Ita, Altavilla: “Ora seconda fase, traguardo privatizzazione”

“La compagnia aerea è attraente agli occhi degli investitori”. Lo sostiene Alfredo Altavilla, presidente esecutivo di Ita Airways. In un’intervista al Corriere della Sera, Altavilla afferma come Ita sia “entrata nella seconda fase, che ha come traguardo la privatizzazione”. Nonostante la partenza sia avvenuta nel momento di massimo impatto della nuova ondata Covid, “le massicce azioni sui costi e sulle efficienze hanno permesso alla compagnia di centrare i target economici e di migliorare quelli finanziari del 2021”. Altavilla cita alcuni traguardi raggiunti e altri da raggiungere nel breve termine. “Con il 96,9 per cento di puntualità e il 99,9 per cento di regolarità – sottolinea – siamo al primo posto delle rispettive classifiche internazionali grazie al lavoro della squadra operativa diretta dal dottor Fabio Lazzerini (amministratore delegato di Ita, ndr)”.

Per Altavilla, “prosegue l’espansione della flotta che prevede di inserire 24 aeromobili nel 2022 e lo sviluppo del network con l’aggiunta di 64 destinazioni per la stagione estiva 2022. Nell’ultimo consiglio è stata approvata l’introduzione di 4 nuovi Airbus 220, il più innovativo ed il più ecologico aereo per il trasporto regionale”. Il presidente esecutivo di Ita rivendica numerosi risultati. “Aver reso la compagnia snella, flessibile e competitiva come costi e averla dotata di un innovativo contratto nazionale di lavoro ci ha reso attraenti agli occhi di investitori del calibro di Msc, Lufthansa, Indigo, Certares e altri se ne potrebbero ancora aggiungere nelle more del processo”.

Altavilla concorda totalmente con il ministro dell’Economia Daniele Franco quando sostiene che il processo di privatizzazione di Ita Airways non sia “semplicemente un’asta al miglior offerente.
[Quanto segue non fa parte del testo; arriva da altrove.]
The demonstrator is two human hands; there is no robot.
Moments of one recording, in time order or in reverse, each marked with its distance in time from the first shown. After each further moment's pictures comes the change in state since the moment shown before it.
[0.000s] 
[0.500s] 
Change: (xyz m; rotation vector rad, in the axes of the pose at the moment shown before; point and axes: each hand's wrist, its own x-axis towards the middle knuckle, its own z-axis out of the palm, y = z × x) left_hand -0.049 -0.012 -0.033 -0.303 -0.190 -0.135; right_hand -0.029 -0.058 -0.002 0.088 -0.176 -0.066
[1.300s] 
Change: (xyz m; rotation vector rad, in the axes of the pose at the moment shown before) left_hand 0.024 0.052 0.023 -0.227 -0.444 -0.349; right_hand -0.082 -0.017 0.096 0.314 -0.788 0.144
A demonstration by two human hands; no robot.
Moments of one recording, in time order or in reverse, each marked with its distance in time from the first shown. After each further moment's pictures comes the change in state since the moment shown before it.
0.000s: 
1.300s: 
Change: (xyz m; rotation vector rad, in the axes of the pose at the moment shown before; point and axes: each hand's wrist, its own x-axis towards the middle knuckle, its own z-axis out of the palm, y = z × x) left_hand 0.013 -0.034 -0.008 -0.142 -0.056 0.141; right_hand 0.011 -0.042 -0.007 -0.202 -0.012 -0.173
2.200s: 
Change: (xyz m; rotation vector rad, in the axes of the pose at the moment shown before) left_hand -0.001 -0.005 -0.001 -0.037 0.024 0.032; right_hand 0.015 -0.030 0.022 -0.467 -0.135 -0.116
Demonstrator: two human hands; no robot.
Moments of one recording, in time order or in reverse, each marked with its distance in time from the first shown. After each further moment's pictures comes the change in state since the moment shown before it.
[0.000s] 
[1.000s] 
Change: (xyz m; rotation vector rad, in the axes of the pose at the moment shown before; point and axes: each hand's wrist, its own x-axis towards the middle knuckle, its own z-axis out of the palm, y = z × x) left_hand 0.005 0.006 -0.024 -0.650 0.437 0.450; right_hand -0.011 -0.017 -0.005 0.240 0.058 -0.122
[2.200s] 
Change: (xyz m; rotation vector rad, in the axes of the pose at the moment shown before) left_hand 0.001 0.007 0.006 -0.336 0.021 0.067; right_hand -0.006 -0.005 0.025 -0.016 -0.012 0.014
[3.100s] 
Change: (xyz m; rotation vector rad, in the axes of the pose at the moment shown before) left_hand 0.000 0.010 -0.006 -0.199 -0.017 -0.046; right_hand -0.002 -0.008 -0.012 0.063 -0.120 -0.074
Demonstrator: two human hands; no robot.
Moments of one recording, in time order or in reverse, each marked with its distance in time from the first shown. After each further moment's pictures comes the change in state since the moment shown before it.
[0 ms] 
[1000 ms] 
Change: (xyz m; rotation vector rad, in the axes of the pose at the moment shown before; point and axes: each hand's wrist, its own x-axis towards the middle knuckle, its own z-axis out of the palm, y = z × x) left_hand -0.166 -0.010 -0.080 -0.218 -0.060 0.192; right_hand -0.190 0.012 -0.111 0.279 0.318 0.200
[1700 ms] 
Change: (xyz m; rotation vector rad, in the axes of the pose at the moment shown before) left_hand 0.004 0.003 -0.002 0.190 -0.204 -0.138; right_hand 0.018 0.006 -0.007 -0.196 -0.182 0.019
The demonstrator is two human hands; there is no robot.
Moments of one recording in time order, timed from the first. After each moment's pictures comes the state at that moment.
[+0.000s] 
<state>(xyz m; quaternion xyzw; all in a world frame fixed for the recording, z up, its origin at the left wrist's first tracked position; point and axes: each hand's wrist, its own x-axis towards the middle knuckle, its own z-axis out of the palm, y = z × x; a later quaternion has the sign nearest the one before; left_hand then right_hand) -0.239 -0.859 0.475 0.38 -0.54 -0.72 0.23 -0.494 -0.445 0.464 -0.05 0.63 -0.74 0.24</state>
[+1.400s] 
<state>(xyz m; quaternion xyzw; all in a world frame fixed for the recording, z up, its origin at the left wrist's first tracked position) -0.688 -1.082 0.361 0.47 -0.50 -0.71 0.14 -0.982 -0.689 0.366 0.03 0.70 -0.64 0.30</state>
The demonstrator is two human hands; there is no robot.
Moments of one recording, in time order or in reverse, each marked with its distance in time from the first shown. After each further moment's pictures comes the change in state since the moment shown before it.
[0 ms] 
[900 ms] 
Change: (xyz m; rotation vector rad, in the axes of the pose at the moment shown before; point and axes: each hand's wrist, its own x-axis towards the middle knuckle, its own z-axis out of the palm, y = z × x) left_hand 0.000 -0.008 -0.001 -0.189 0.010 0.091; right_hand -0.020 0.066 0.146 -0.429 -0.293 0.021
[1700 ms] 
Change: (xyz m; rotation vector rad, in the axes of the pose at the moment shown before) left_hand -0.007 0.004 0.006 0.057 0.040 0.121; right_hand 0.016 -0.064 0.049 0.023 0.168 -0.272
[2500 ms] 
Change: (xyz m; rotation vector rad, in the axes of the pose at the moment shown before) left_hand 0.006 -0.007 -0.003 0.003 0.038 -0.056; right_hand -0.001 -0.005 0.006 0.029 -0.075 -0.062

Piuttosto, la ricerca di una partnership strategica che sia conforme a questi criteri: la dimensione industriale – quindi si mira ad una compagnia solida e redditizia – le prospettive di crescita attraverso l’accesso ai mercati strategici e alle rotte di lungo raggio che sono le più profittevoli, tutto questo garantendo non solo la tutela dell’occupazione attuale ma anche il suo sviluppo”.